# Faster RCNN Model

I will be using the Pascal Visual Object Classes 2007 Dataset

https://www.kaggle.com/datasets/zaraks/pascal-voc-2007?select=VOCtrainval_06-Nov-2007

This model will be based off the guidelines outlined in this instructional video: 
https://www.youtube.com/watch?v=Qq1yfWDdj5Y&list=WL&index=1

## implement simple Faster-RCNN Model

In [2]:
#import the libraries
import torch
import torch as nn
import torchvision
import math

In [3]:
#choose the accelerator if available. On Mac so using mps.
device= torch.device('mps' if torch.backends.mps.is_available() else 'cpu')
print(device)

mps


In [5]:
#create Region Proposal Network class
class RegionProposalNetwork(nn.Module):
    #512 is input created by feature map output of the backbone we are using
    def __init__(self, in_channels= 512):
        super(RegionProposalNetwork, self).__init__()
        #specify scales and aspect ratio's for the anchor boxes
        self.scales= [128, 256, 512]
        self.aspect_ratios= [0.5, 1, 2]
        self.num_anchors= len(self.scales) * len(self.aspect_ratios)

        # 3 layers used
        #Layer1: 3x3 convolutional layer
        self.rpn_conv= nn.Conv2d(in_channels,
                                in_channels,
                                kernel_size= 3,
                                stride= 1,
                                padding=1)
        #Layer2: 1x1 classification layer
        self.cls_layer= nn.Conv2d(in_channels,
                                  self.num_anchors, 
                                  kernel_size= 1,
                                  stride= 1)
        #Layer#3: 1x1 regression layer
        self.bbox_reg_layer= nn.Conv2d(in_channels,
                                        self.num_anchors *4,
                                        kernel_size= 1,
                                        stride= 1)
        """
        relevant shapes
        image              [1x3x600x800]
        feat               [1x512x37x50]
        target['bboxes']   [1x6x4]
        target['labels']   [1x6]
        cls_scores         [1x9x37x50]
        box_transform_pred [1x36x37x50]
        stride_h/w         [16]
        base_anchors       [9x4]
        anchors            [16650x4]
        """

        def generate_anchors(self, image, feat):
            grid_h, grid_w= feat.shape[-2:]
            image_h, image_w= image.shape[-2:]
            
            stride_h= torch.tensor(image_h // grid_h,
                                  dtype= torch.int32, #mps can only handle 32 instead of cuda 64
                                  device= feat.device)
            
            stride_w= torch.tensor(image_w // grid_w,
                                  dtype= torch.int32,
                                  device= feat.device)

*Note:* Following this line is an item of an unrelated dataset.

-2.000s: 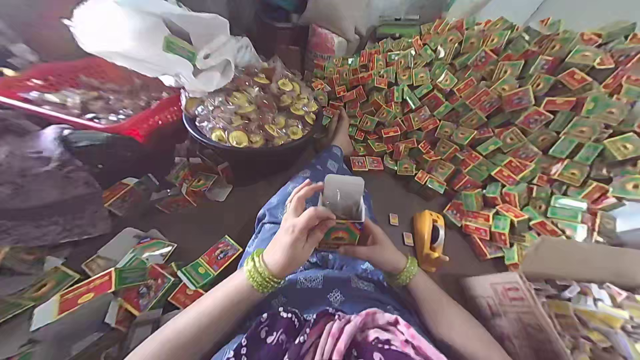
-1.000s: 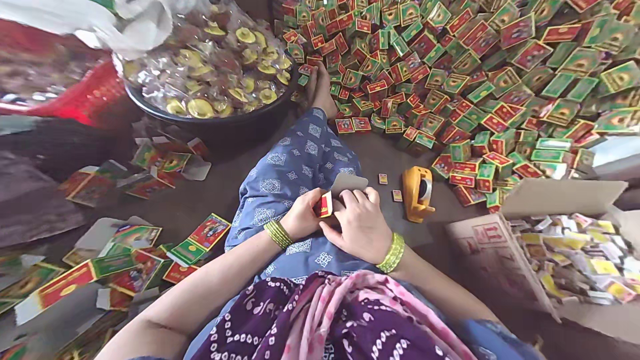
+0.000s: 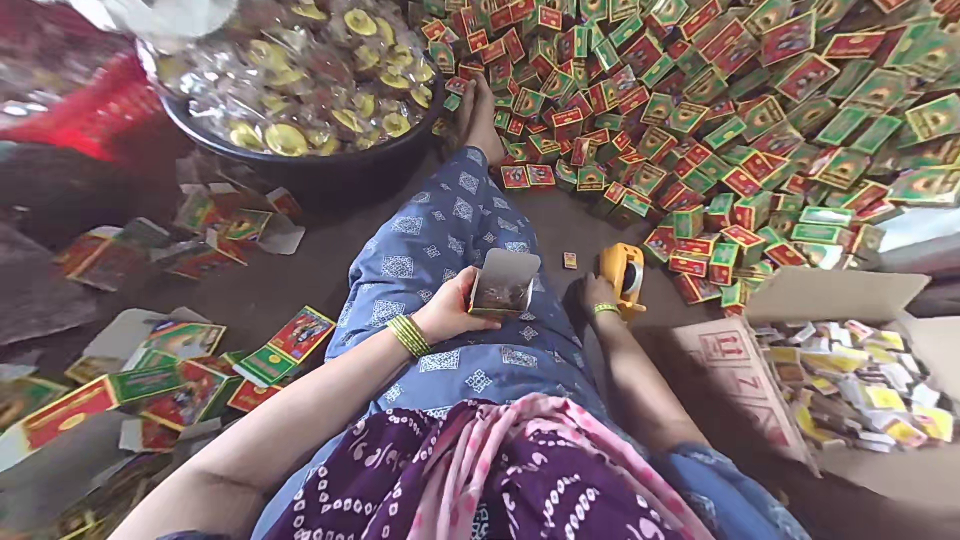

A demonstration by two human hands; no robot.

            scales= torch.as_tensor(self.scales,
                                    dtype= feat.dtype,
                                    device= feat.device)

            aspect_ratios= torch.as_tensor(self.aspect_ratios,
                                    dtype= feat.dtype,
                                    device= feat.device)

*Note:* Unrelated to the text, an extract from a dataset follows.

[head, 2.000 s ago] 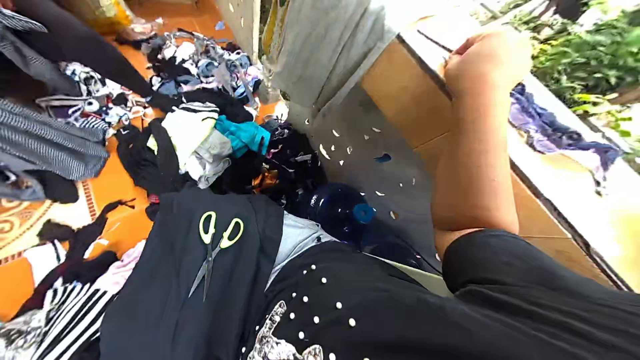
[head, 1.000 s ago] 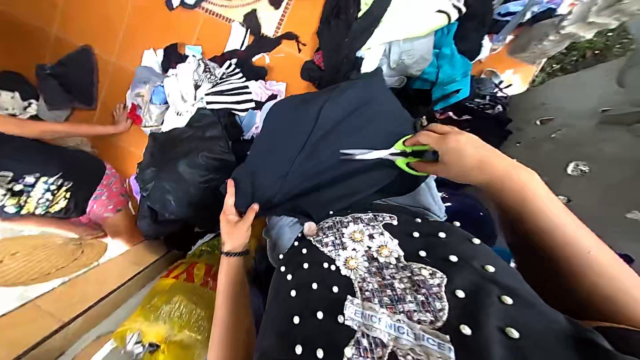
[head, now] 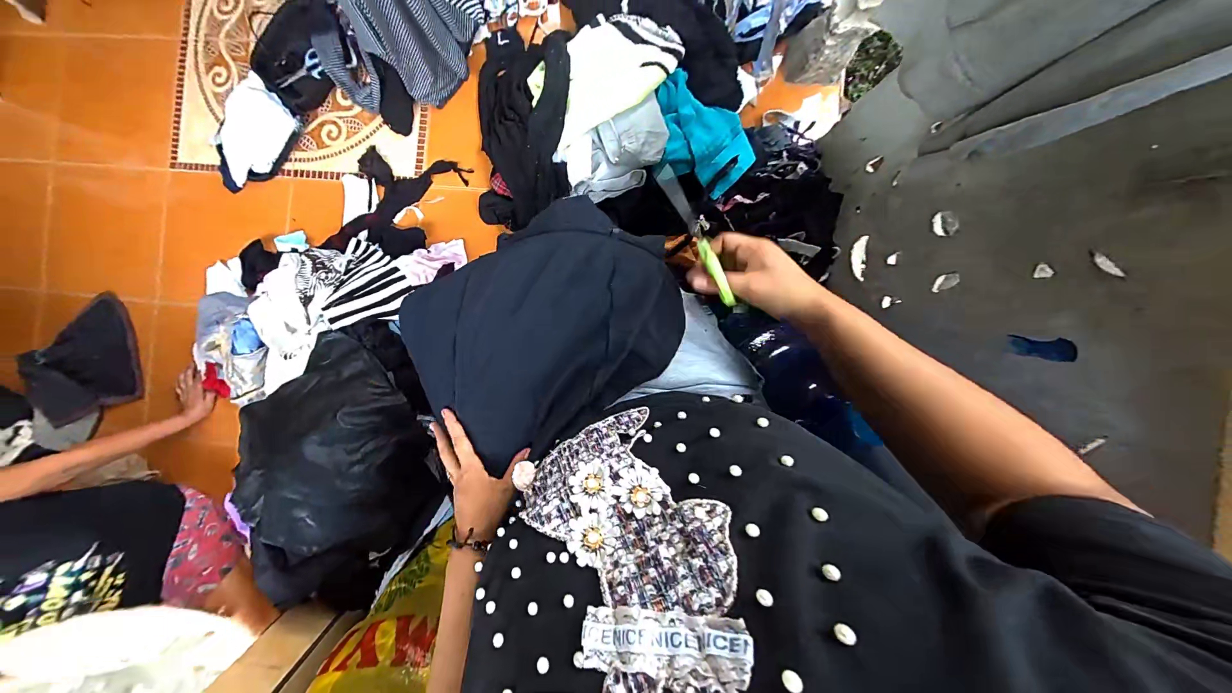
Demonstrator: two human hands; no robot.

            #ensure h/w= aspect_ratios and h*w= 1
            h_ratios= torch.sqrt(aspect_ratios)
            w_ratios= 1/h_ratios

            ws= (w_ratios[:, None] * scales[None, :]).view(-1)
            hs= (h_ratios[:, None] * scales[None, :]).view(-1)

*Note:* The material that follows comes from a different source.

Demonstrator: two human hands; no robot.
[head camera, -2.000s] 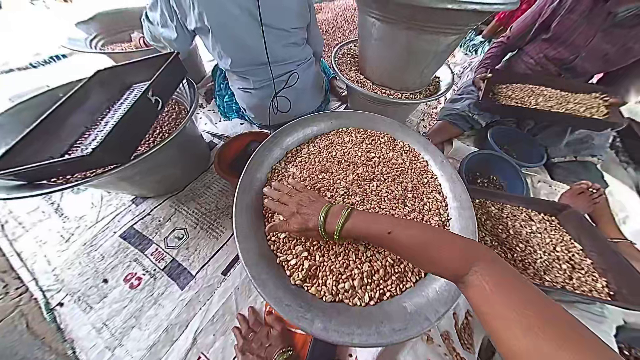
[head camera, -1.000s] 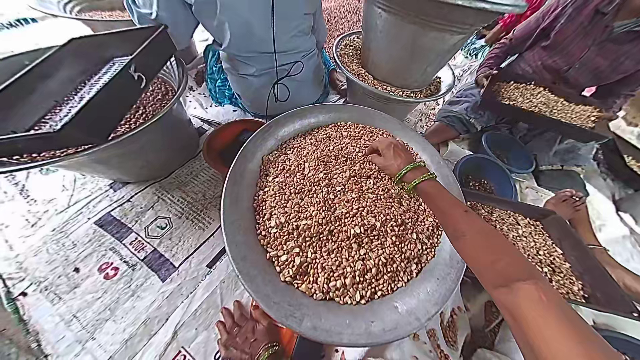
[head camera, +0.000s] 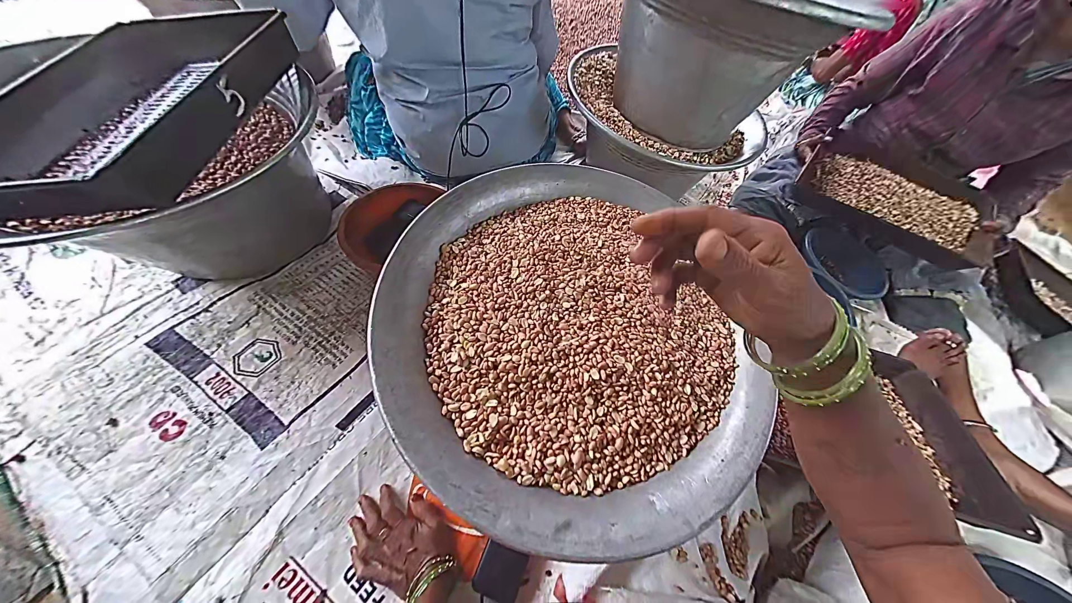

            base_anchors= torch.stack([-ws, -hs, ws, hs], dim=1) /2
            base_anchors= base_anchors.round()

            #convert all base anchors to grid of all anchors through
            #shifts in x axis (0,1,...,W_feat-1) * stride_w
            shifts_x= torch.arange(0, grid_w,
                                   dtype= torch.int32,
                                   device= feat.device) * stride_w

            #shifts in y axis (0,1,...,H_feat-1) * stride_h
            shifts_y= torch.arange(0, grid_h,
                                   dtype= torch.int32,
                                   device= feat.device) * stride_h

            shifts_y, shifts_x= torch.meshgrid(shifts_y, shifts_x,
                                               indexing= 'ij')

            #(H_feat, W_feat)
            shifts_x= shifts_x.reshape(-1)
            shifts_y= shifts_y.reshape(-1)
            shifts= torch.stack((shifts_x,
                                 shifts_y,
                                 shifts_x,
                                 shifts_y), dim= 1)
            #shifts > (H_feat * W_feat, 4)

            #base_anchors > (num_anchors_per_location, 4)
            #shifts > (H_feat * W_feat, 4)
            anchors= (shifts.view(-1,1,4) + base_anchors.view(1,-1,4))
            #(H_feat * W_feat, num_anchors_per_location, 4)

            anchors= anchors.reshape(-1, 4)
            #anchors > (H_feat 8 W_feat * num_anchors_per_location, 4)
            return anchors
            
        #forward pass
        def forward(self, image, feat, target): 
            #call RPN layers
            rpn_feat= nn.Relu()(self.rpn_conv(feat))
            cls_scores= self.cls_layer(rpn_feat)
            box_transform_pred= self.bbox_reg_layer(rpn_feat)

            #generate anchors
            anchors= self.generate_anchors(image, feat)

SyntaxError: incomplete input (965009234.py, line 38)